-- AIM OF THE TASK --
Only the lines in the entries below from the line with "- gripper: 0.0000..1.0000" to the line with "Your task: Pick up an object", both included, belong in the answer, transcribed exactly and without pictures.

Stored data
'''
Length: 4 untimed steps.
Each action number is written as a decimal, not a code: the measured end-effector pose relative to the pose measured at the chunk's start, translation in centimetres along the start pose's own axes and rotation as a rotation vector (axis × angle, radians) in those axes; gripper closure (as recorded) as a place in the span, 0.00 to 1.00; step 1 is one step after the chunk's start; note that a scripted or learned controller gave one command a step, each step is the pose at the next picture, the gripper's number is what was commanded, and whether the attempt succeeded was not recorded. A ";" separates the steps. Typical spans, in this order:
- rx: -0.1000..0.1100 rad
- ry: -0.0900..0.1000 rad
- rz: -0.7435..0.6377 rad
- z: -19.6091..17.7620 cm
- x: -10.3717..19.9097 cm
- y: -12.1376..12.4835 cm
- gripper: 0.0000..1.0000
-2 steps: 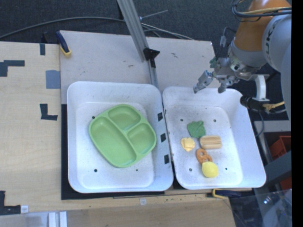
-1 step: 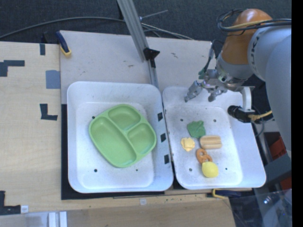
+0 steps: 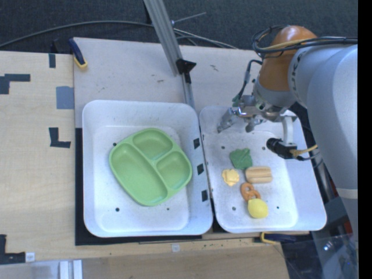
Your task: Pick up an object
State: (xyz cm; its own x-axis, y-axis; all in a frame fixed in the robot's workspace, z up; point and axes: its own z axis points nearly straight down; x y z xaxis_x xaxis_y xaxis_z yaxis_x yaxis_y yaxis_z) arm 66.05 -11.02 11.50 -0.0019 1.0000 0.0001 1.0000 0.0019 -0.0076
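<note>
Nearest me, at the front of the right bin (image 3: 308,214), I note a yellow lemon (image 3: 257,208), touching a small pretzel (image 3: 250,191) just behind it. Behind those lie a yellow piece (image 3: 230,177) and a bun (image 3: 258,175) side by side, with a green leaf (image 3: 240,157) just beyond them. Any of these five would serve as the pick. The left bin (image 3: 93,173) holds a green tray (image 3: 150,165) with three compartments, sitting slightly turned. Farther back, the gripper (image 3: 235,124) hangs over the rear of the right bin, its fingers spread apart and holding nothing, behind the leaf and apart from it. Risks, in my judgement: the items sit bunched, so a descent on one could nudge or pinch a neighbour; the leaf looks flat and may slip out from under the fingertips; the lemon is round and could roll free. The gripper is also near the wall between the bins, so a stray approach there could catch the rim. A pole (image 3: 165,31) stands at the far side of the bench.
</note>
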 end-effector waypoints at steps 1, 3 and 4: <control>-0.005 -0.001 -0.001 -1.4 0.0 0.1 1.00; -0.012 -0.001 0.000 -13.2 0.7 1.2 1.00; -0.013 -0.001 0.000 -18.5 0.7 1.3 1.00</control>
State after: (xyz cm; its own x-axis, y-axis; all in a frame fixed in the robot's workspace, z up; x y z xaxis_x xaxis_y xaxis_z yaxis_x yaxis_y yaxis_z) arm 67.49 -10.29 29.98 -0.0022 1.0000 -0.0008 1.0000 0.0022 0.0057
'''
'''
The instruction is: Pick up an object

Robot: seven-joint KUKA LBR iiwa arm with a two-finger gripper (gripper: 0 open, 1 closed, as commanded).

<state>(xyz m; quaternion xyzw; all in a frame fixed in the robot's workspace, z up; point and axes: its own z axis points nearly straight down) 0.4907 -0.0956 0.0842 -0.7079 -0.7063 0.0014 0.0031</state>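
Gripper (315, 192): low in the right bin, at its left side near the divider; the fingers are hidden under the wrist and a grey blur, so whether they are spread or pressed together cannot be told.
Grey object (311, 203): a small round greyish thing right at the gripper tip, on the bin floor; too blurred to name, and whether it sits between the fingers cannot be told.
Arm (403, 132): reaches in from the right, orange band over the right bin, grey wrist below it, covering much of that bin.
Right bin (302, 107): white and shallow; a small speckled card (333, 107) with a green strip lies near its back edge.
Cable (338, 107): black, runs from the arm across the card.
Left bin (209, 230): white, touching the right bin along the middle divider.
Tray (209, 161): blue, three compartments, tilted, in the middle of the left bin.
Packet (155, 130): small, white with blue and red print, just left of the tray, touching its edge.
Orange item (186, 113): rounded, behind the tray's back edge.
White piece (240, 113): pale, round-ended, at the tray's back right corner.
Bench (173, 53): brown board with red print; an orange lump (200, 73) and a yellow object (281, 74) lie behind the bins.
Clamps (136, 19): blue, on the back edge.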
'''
-- SOLUTION TO THE EXERCISE --
- gripper: 0.0000..1.0000
-2 steps: 
-1 step: 
+0 steps: 
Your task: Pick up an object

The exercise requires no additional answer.